The first hurdle we hit will be that many articles are not open access, in which case they can't be exploded into full text and associated entities. But that's OK, we can create article pages that simply display the article metadata, and link(s) to articles in the citation graph. Furthermore, we can get some data citation links for closed access articles, e.g. from GenBank.
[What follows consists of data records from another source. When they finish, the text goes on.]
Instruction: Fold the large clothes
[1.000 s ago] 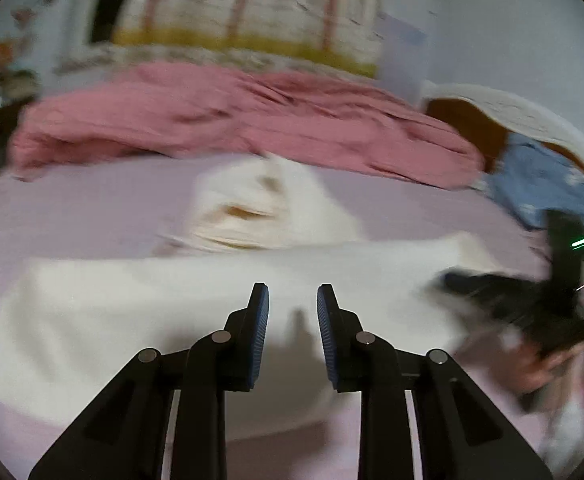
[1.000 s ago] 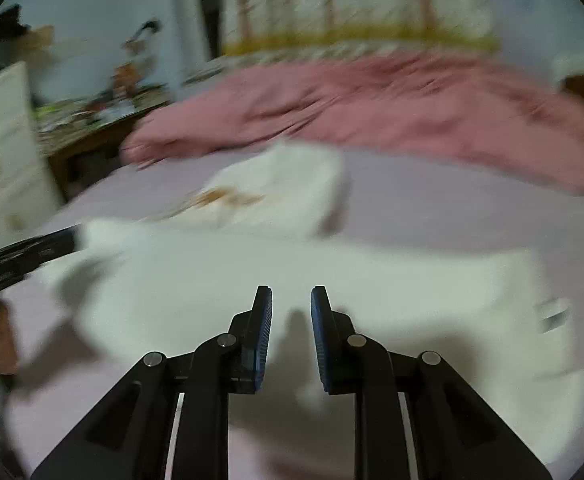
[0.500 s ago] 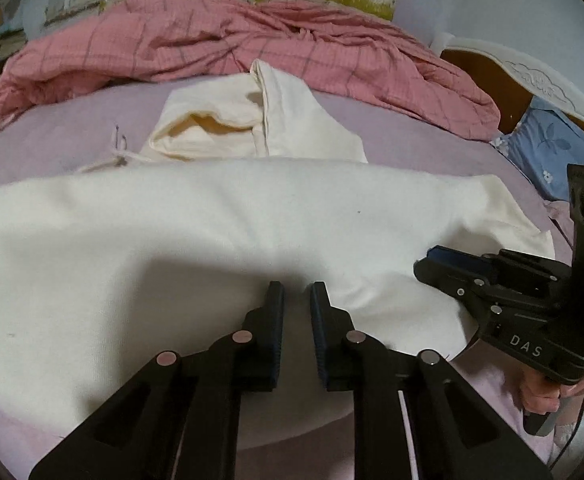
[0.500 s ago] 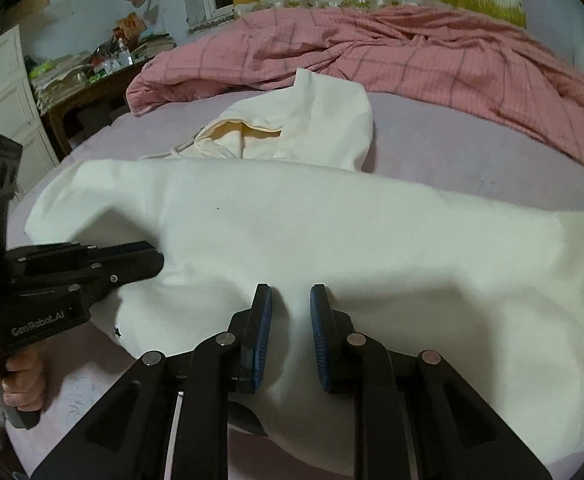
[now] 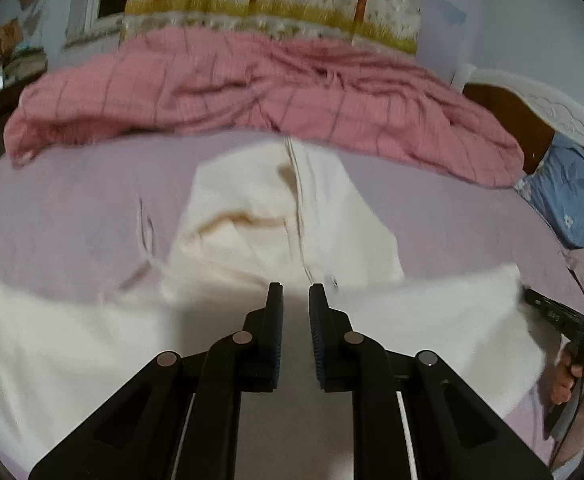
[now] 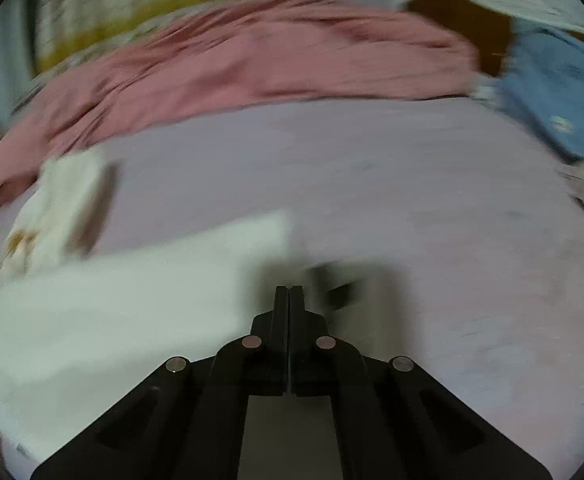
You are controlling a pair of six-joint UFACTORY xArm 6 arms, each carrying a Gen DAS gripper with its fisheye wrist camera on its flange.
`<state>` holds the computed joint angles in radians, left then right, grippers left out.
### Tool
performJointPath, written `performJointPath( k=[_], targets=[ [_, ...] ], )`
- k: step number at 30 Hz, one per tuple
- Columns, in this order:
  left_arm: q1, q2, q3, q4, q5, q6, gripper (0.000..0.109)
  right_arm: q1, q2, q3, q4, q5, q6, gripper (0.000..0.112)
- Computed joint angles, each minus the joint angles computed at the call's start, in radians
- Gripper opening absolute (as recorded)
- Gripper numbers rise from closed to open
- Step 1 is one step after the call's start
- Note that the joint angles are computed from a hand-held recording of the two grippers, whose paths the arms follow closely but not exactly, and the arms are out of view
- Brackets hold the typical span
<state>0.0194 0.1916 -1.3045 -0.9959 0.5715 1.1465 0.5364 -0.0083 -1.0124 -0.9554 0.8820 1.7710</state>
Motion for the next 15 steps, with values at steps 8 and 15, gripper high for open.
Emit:
performJointPath(
  k=[8,15],
  targets=[
    [0.015,0.025,-0.088,-0.099,-0.077,0.103,0.014,0.009,-0.139,0.126,-0.244,-0.036,0.251,0.001],
    [0.038,0.111,-0.190,-0.421,-0.122,0.459,0.016,0.092,-0.043,0.021,-0.328,0.015,0.187,0.018]
  ],
)
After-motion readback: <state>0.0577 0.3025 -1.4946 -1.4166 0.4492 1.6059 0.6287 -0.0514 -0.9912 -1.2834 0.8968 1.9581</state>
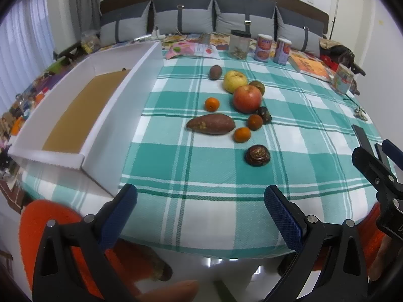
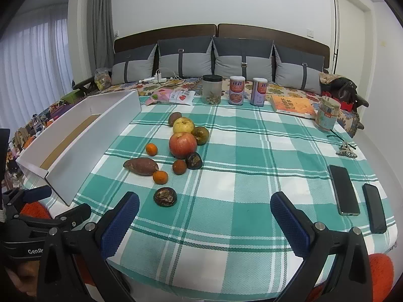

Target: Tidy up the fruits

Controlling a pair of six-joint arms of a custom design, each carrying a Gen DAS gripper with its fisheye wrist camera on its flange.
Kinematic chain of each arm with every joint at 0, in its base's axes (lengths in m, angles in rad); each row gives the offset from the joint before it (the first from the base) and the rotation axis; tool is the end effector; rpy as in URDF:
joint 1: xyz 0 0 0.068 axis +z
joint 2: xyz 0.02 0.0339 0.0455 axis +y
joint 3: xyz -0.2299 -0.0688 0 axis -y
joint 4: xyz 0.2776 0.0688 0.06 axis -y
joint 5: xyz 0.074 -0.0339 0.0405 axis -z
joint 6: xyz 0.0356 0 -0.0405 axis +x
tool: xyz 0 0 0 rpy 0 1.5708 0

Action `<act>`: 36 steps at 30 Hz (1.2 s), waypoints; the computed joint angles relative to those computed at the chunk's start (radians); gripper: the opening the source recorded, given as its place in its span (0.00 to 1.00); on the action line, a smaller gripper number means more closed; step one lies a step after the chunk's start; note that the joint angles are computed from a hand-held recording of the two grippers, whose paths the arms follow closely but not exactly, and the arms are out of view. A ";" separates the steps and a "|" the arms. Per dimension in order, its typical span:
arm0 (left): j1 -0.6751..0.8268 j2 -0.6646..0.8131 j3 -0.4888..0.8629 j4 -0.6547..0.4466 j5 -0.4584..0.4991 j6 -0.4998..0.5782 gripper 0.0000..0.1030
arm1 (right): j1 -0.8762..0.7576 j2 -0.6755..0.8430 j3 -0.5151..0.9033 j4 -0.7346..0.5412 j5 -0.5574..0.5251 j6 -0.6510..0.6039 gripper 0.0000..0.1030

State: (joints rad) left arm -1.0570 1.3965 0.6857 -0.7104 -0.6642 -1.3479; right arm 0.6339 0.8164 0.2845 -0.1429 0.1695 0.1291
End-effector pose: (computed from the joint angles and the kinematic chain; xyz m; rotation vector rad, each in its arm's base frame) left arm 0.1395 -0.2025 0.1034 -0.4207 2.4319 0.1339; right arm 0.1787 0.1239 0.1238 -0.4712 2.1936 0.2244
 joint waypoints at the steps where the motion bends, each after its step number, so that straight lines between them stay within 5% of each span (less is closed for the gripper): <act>1: 0.000 -0.001 0.000 -0.001 0.002 -0.001 0.99 | -0.004 -0.005 -0.003 0.001 -0.004 -0.001 1.00; 10: 0.011 -0.029 -0.056 0.081 -0.003 0.022 0.99 | -0.041 -0.027 -0.042 0.055 -0.053 -0.026 1.00; 19: 0.026 0.042 -0.046 0.127 0.002 0.050 0.99 | -0.058 0.189 0.021 0.130 -0.022 -0.026 1.00; 30: 0.035 0.122 0.014 0.119 0.006 0.084 0.99 | -0.095 0.255 0.038 0.165 -0.019 -0.051 1.00; 36: 0.082 0.194 0.001 0.226 0.047 0.127 0.99 | -0.120 0.386 0.076 0.213 -0.035 -0.057 1.00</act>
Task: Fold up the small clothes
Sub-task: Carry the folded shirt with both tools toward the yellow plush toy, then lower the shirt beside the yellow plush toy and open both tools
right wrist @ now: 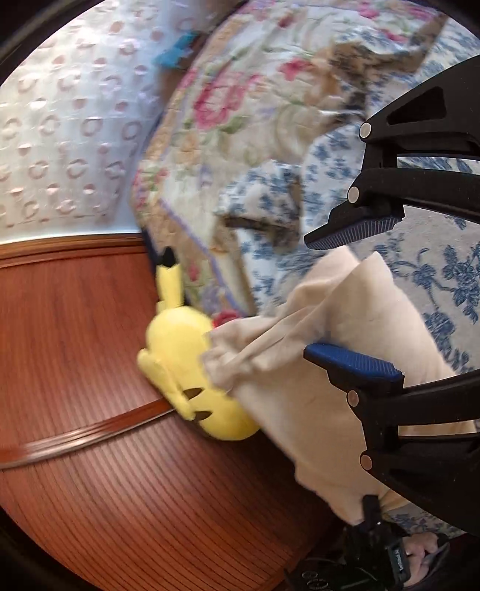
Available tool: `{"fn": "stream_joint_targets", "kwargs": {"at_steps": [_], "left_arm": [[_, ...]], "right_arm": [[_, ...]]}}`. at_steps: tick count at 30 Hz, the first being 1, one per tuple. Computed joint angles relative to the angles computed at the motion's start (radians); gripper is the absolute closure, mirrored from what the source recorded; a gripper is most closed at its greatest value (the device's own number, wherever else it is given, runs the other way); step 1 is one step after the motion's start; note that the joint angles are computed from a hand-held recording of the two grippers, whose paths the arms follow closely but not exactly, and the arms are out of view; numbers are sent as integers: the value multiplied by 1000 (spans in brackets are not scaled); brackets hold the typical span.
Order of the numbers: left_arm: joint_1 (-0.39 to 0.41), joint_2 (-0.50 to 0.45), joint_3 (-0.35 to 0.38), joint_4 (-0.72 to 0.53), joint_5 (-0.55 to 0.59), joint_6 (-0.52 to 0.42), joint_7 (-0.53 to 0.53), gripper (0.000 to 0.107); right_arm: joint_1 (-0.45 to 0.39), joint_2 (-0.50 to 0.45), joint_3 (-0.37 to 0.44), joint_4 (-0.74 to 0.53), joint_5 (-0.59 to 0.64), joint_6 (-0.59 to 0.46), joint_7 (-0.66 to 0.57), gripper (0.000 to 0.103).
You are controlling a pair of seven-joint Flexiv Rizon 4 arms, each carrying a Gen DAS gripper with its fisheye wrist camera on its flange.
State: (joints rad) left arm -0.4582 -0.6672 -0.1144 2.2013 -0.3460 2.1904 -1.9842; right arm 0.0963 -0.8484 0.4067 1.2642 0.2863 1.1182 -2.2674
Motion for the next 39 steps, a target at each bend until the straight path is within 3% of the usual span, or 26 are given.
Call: {"fn": "stream_joint_targets", "kwargs": {"at_steps": [1,3,4,10,12,14,16,17,20,24,25,27,31,34,39], "left_arm": [[-7,1,5,-1,-9,-6,4,93],[-15,2,9,-1,-20,-12,7,93],[-27,3,17,-1,-34,-15,11,93],[-105,10,58,-2,-132,-23,51,93],[-135,16,71,0,-169,-20,72,93],[-169,27,87,4,-214,-22,106,93],[-229,42,118,5,-296,-39,163,86],[-264,47,135,4,-346,-45,199,84],[-368,55,177,-7,-502,-39,330,65],[-488,53,205,-48,-708,-24,543,56],[-510,51,205,-61,-748,-11,591,37],[-532,48,193,-81,-785,28,652,25],[-580,28,164,-157,-917,109,824,21],[-577,23,123,-197,-949,139,898,21],[-572,-7,39,-296,-1037,188,1058,21]], "right_arm": [[-5,-12,7,-17,7,-28,11,51],[-31,-40,45,-83,35,-132,7,92],[-39,-51,64,-109,52,-181,-17,101],[22,-16,44,-67,109,1,-105,101],[38,-6,37,-50,112,73,-97,101],[47,-3,27,-42,95,78,-69,101],[75,8,-12,-8,61,119,-21,101],[77,13,-16,11,49,136,-4,101],[63,53,-9,89,27,196,32,89],[-8,122,66,215,32,285,24,86],[-44,142,106,257,43,314,6,84],[-129,169,195,327,62,356,-35,80],[-294,218,358,482,89,460,-101,72],[-438,235,490,581,96,514,-136,56],[-673,257,684,744,84,631,-159,42]]}}
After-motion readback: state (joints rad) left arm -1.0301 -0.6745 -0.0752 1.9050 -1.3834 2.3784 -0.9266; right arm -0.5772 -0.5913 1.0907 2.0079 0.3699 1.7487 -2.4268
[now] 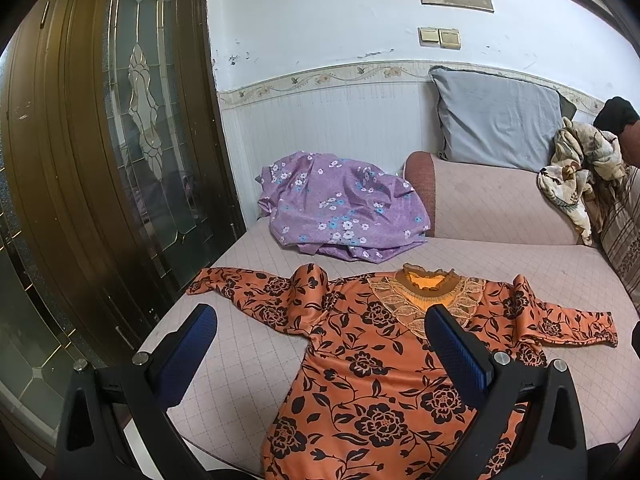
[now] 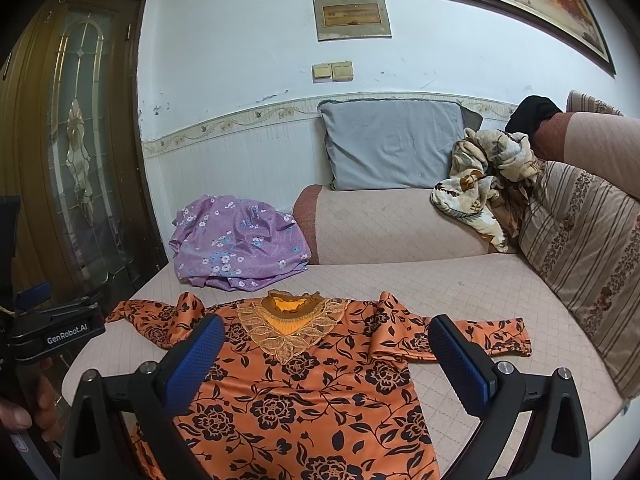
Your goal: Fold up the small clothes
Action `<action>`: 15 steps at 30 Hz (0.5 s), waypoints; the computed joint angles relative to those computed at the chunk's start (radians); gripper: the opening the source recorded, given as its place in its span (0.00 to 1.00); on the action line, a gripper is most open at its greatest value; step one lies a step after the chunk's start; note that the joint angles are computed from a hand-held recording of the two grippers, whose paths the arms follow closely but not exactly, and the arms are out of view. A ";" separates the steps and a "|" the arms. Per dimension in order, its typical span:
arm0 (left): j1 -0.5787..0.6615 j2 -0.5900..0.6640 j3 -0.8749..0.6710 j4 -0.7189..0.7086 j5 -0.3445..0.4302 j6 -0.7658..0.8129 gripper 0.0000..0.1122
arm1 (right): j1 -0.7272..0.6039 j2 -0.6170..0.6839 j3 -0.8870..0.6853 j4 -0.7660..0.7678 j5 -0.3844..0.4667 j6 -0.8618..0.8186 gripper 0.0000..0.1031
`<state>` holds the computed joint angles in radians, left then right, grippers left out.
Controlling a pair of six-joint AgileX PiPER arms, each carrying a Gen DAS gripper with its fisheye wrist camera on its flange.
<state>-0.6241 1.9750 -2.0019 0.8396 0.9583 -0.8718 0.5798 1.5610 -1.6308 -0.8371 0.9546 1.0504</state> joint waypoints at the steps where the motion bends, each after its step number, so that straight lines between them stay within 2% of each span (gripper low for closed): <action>1: -0.002 0.001 0.001 0.001 0.000 -0.002 0.92 | 0.000 0.000 -0.001 0.000 0.001 -0.001 1.00; 15: -0.001 -0.003 0.000 -0.010 0.001 0.012 0.92 | -0.007 0.002 -0.006 0.014 0.002 -0.011 1.00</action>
<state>-0.6250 1.9725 -2.0021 0.8300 0.9592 -0.8600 0.5729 1.5633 -1.6363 -0.8228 0.9566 1.0393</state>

So now we let the crawler loose. We could feed it a bunch of articles to start with (e.g., those in the original Hub (if that list still exists), those from various RSS feeds (e.g., PLoS, ZooKeys, BMC, etc.).

Entry points

Users can enter the hub in various ways. Via an article would be the traditional way (e.g., via a link from the article itself on the PLoS site). But let's imagine we are interested in a particular organism, such as Macaroni Penguins. PLoS has an interesting article on their feeding [Studying Seabird Diet through Genetic Analysis of Faeces: A Case Study on Macaroni Penguins (Eudyptes chrysolophus) doi:10.1371/journal.pone.0000831]. This article includes sequence data for prey items. If we enhance this article we build connections between the bird and its prey. In the simple level, the hub page for the crustacea and fish it feed on would include citations to this article, enabling people to follow that connection (with more sophistication the nature of the relationship could also be specified). This article refers to a specific locality and penguin colony, which is in a marine reserve (Heard Island and McDonald Islands Marine Reserve). Extract these entities, and other papers relevant to this are would be linked as they are added (e.g., using a geospatial query). Hence people interested in what we now about the biology of organisms in specific localities would dive in via the name (or URL) of the locality.

Summary

The core idea here is taking an article, exploding it, and treating every element as a first class citizen of the resulting database. It is emphatically not about a nice way to display a bunch of articles, it's not a "collection", and articles aren't privileged. Nor are articles from any particular publisher privileged. One consequence of this is that it may not appeal to an individual publisher because it's not about making a particular publisher's content look better than another's (although having Open Access content in XML makes it much easier to play this game).

The real goal of an approach like this is to end up with a database (or "knowledgebase") that is much richer than simply a database of articles (or sequences, or specimens), and which moves from being a platform for repurposing article text to a platform for facilitating discovering.